#### [Action item]
Retype all of the listing exactly, with no pictures.
___
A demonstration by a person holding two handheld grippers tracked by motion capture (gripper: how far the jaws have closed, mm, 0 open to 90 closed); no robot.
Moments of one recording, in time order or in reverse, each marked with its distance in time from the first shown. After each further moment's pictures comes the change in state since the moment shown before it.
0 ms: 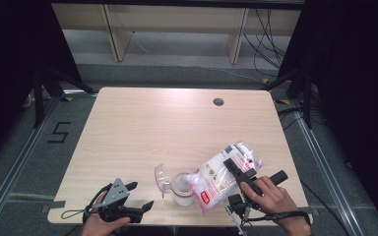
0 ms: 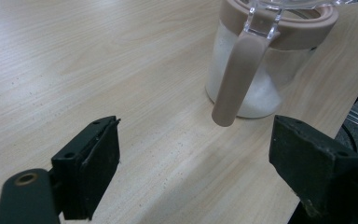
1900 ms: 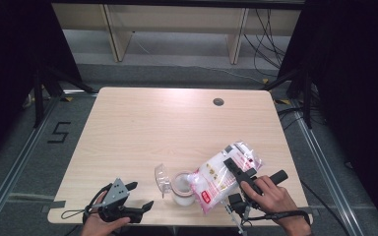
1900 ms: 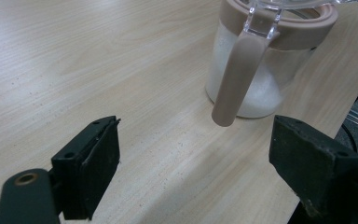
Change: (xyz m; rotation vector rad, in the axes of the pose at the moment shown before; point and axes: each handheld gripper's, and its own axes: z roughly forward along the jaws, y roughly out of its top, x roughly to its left) left arm -0.001 0.000 0.001 -0.008 0.000 -0.006; right arm 0.001 -0.001 0.002 -0.001 -0.009 0.010
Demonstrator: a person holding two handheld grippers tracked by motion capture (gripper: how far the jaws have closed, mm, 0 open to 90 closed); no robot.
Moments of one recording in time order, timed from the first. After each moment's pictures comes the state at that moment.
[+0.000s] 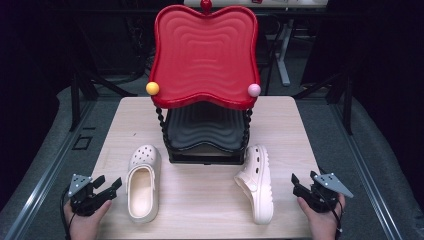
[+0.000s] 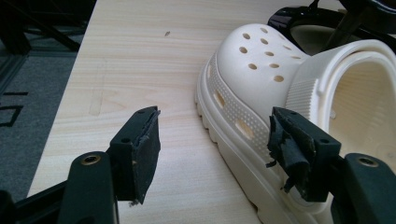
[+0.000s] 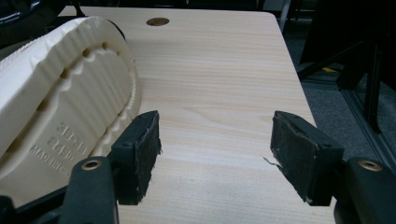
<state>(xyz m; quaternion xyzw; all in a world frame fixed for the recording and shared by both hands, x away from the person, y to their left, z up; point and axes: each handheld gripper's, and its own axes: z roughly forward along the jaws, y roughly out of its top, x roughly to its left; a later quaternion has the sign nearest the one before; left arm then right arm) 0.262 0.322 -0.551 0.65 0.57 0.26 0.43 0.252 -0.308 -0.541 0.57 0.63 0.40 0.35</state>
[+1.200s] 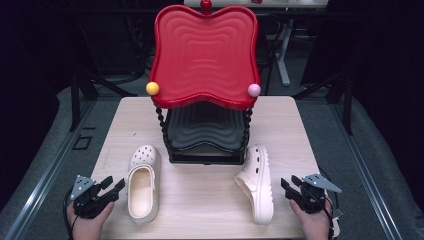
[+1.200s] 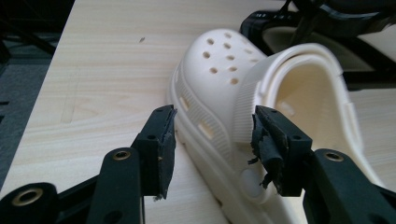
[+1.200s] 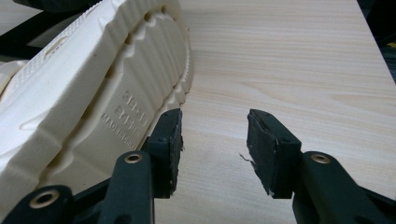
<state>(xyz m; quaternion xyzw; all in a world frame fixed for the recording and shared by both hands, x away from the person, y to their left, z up) 0.250 0.304 -0.537 0.66 0.55 0.26 0.45 0.256 -0.289 -0.548 0.56 0.67 0.41 0.26</state>
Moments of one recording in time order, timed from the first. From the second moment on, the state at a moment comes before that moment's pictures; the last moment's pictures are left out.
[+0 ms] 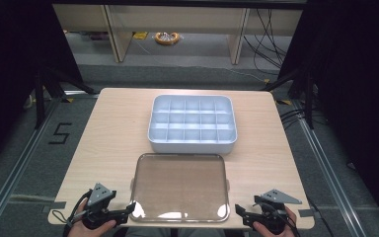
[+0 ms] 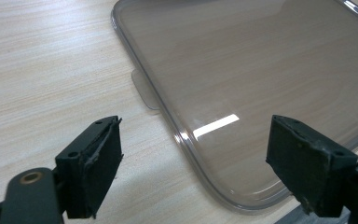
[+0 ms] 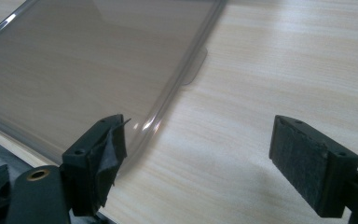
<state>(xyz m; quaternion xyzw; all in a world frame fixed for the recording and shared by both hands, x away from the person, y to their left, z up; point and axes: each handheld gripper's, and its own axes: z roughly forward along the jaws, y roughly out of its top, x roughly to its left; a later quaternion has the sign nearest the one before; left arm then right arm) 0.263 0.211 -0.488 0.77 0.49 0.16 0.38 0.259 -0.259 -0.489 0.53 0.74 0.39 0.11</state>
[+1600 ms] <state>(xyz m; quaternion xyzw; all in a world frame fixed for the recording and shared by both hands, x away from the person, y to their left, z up) 0.279 0.209 -0.512 0.72 0.56 0.00 0.41 0.292 -0.224 -0.507 0.57 0.69 0.44 -0.02</state>
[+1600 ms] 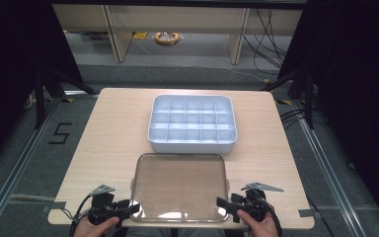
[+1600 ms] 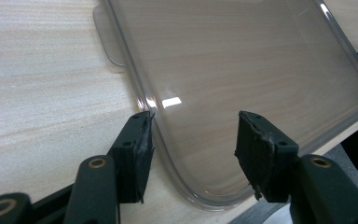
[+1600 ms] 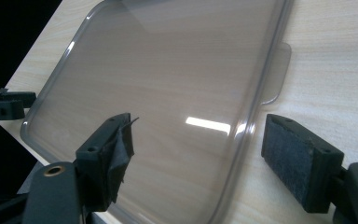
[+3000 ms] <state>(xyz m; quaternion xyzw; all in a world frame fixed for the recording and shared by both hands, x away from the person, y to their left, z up) 0.281 0.208 -0.513 0.74 0.54 0.01 0.41 0.283 -0.238 -0.521 0.64 0.59 0.47 -0.15</state>
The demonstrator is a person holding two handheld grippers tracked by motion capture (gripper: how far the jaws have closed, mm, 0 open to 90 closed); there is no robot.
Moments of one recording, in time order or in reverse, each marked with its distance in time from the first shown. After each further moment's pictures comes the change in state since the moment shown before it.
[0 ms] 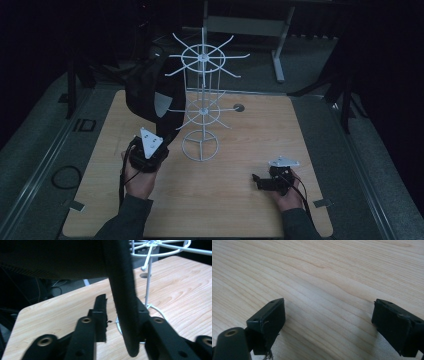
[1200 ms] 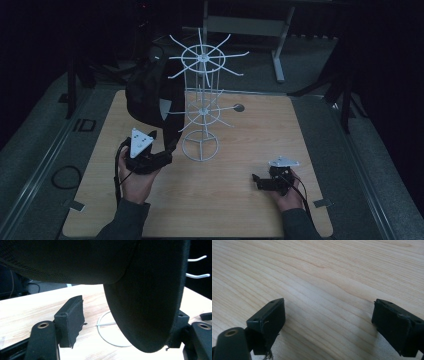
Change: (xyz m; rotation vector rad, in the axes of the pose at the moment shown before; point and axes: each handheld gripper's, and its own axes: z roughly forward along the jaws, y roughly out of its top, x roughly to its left) left arm 0.009 0.000 -0.013 -0.037 -0.134 -0.150; right arm 0.000 0.000 0.000 -0.001 0.001 0.000
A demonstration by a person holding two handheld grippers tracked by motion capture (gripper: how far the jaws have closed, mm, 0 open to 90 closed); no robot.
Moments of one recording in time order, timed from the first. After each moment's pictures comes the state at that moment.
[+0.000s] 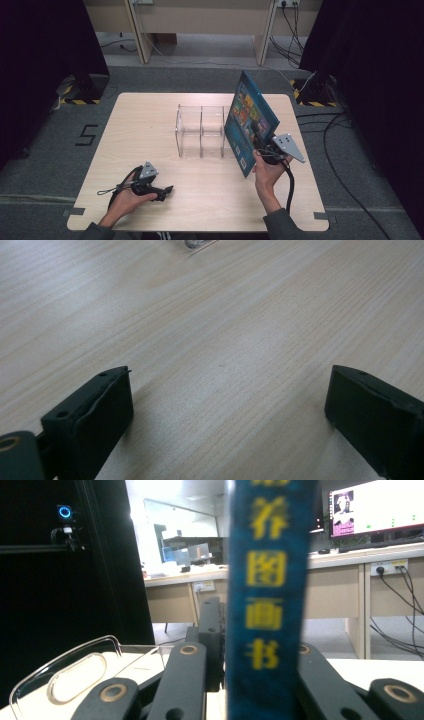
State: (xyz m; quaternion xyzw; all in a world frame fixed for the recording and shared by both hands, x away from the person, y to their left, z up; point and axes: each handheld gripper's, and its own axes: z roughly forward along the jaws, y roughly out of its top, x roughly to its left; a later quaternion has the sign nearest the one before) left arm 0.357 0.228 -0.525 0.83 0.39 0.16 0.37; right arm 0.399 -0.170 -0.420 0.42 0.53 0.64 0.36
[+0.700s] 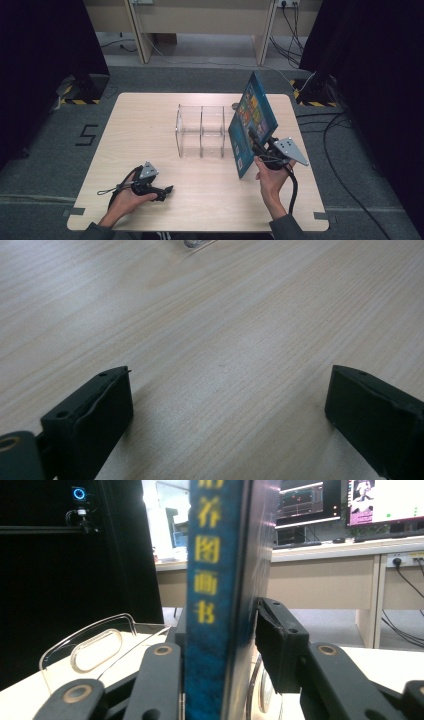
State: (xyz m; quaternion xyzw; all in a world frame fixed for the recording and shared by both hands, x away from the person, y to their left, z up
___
#### [Written response]
A demonstration by a person holding two handheld grippers tracked by motion capture (gripper: how far the jaws have closed, mm, 0 open to 90 closed); no robot.
Moments of one recording, in time order or in reverse, each marked with its distance in time from the first shown. After each further moment's pictures comes the change in state since the moment shown before it.
0 ms: 
0 ms: 
1900 ms: 
1900 ms: 
Change: (xyz m; rotation vector rad, in the axes of the pose at the moment shown before; point and axes: each handheld gripper's, and its own axes: z roughly forward along the jaws, y roughly out of its top, x roughly to its left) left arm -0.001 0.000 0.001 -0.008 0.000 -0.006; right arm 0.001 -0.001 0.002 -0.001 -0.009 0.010
Demonstrator: a person holding two handheld grippers tracked by motion capture (gripper: how far the jaws have closed, mm, 0 open to 90 closed); no robot.
Moments of one recording in time order, timed from the first. After each moment's pictures comes the state at that moment.
[+0.000s] 
[+0.000s] 
[+0.000s] 
<state>(xyz m; quaternion xyzw; all in a world frame fixed for the recording and shared by both hands, x away from the person, y to their left, z up; point and axes: each handheld gripper's, and its own axes: z roughly forward along the jaws, y roughly out of its top, x roughly to its left; a later quaternion has the sign nearest the one before; left arm then right arm) 0.262 0.322 -0.551 0.65 0.57 0.26 0.43 0.252 -0.308 -0.541 0.57 0.63 0.40 0.35</state>
[+1.200s] 
[+1.200s] 
[+1.200s] 
<state>(xyz m; quaternion xyzw; all in a world frame fixed for the recording and shared by both hands, x away from the person, y to their left, z up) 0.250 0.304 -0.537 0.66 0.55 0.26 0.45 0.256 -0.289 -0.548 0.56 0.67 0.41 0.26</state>
Moments of one recording in time order, timed from the first. From the second moment on, the state at a moment comes before that moment's pictures; the last moment's pictures are left out.
[+0 ms] 
[+0 ms] 
[+0 ms] 
<state>(xyz m; quaternion xyzw; all in a world frame fixed for the recording and shared by both hands, x away from the person, y to their left, z up; point and axes: each handheld gripper's, and its own axes: z roughly forward along the jaws, y roughly out of its top, x roughly to its left; a later quaternion has the sign nearest the one before; left arm then right arm) 0.263 0.211 -0.488 0.77 0.49 0.16 0.38 0.259 -0.259 -0.489 0.53 0.74 0.39 0.11</state>
[+1600 ms] <state>(xyz m; quaternion xyzw; all in a world frame fixed for the recording and shared by both hands, x away from the person, y to their left, z up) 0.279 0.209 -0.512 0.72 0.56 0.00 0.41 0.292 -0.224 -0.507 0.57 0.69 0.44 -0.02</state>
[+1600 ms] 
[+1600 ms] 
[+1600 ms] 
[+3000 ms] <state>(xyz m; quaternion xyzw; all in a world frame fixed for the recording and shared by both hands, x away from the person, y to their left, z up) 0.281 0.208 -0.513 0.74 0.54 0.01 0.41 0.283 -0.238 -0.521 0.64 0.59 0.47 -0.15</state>
The demonstrator is a person holding two handheld grippers tracked by motion capture (gripper: how far the jaws have closed, mm, 0 open to 90 closed); there is no robot.
Moments of one recording, in time order or in reverse, each marked with its distance in time from the first shown. After each further moment's pictures comes the change in state since the moment shown before it.
[0 ms] 
[1200 ms] 
Change: (xyz m; rotation vector rad, in the axes of the pose at the moment shown before; point and axes: each handheld gripper's, and its own axes: z roughly forward along the jaws, y roughly out of its top, x roughly to its left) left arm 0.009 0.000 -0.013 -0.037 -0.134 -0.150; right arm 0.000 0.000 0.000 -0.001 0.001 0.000
A demonstration by a person holding two handheld grippers tracked by motion capture (gripper: how far the jaws have closed, mm, 0 open to 90 closed); no robot.
Moments of one recording in time order, timed from the first. After each moment's pictures comes the state at that moment.
[+0.000s] 
State: (xyz m; quaternion xyzw; all in a world frame fixed for the recording and shared by both hands, x away from the person, y to their left, z up; point and axes: each handheld gripper's, and its own axes: z roughly forward along the jaws, y roughly out of its top, x roughly to its left; a later quaternion has the sign nearest the one before) left arm 0.357 0.228 -0.525 0.83 0.39 0.16 0.37; right arm 0.399 -0.170 -0.420 0.42 0.53 0.64 0.36
[+0.700s] 
State: (xyz m; quaternion xyzw; all in a world frame fixed for the recording and shared by both hands, x away from the person, y to their left, z up

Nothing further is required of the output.